+++ Material to process
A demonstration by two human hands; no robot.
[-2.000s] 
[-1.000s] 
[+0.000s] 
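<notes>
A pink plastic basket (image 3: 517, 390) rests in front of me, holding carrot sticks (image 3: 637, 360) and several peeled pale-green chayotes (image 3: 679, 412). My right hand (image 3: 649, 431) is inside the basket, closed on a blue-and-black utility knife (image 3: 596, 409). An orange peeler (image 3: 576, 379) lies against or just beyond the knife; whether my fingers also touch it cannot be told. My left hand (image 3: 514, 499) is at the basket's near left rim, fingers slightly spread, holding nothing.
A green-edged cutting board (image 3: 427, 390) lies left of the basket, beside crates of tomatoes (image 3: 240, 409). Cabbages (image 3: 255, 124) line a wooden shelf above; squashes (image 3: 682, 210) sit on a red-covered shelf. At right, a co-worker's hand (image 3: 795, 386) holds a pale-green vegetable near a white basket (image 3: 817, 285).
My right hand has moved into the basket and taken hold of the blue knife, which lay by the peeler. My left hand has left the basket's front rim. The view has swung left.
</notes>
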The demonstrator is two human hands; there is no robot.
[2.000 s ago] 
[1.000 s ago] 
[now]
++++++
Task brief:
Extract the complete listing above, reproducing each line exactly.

Written answer:
A demonstration by two human hands; no robot.
[-2.000s] 
[-1.000s] 
[+0.000s] 
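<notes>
A pink plastic basket (image 3: 517, 390) rests in front of me, holding carrot sticks (image 3: 637, 360) and several peeled pale-green chayotes (image 3: 679, 412). My right hand (image 3: 649, 431) is inside the basket, closed on a blue-and-black utility knife (image 3: 596, 409). An orange peeler (image 3: 576, 379) lies against or just beyond the knife; whether my fingers also touch it cannot be told. My left hand (image 3: 514, 499) is at the basket's near left rim, fingers slightly spread, holding nothing.
A green-edged cutting board (image 3: 427, 390) lies left of the basket, beside crates of tomatoes (image 3: 240, 409). Cabbages (image 3: 255, 124) line a wooden shelf above; squashes (image 3: 682, 210) sit on a red-covered shelf. At right, a co-worker's hand (image 3: 795, 386) holds a pale-green vegetable near a white basket (image 3: 817, 285).
My right hand has moved into the basket and taken hold of the blue knife, which lay by the peeler. My left hand has left the basket's front rim. The view has swung left.
</notes>
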The demonstrator is two human hands; there is no robot.
[2.000 s ago] 
[1.000 s ago] 
[now]

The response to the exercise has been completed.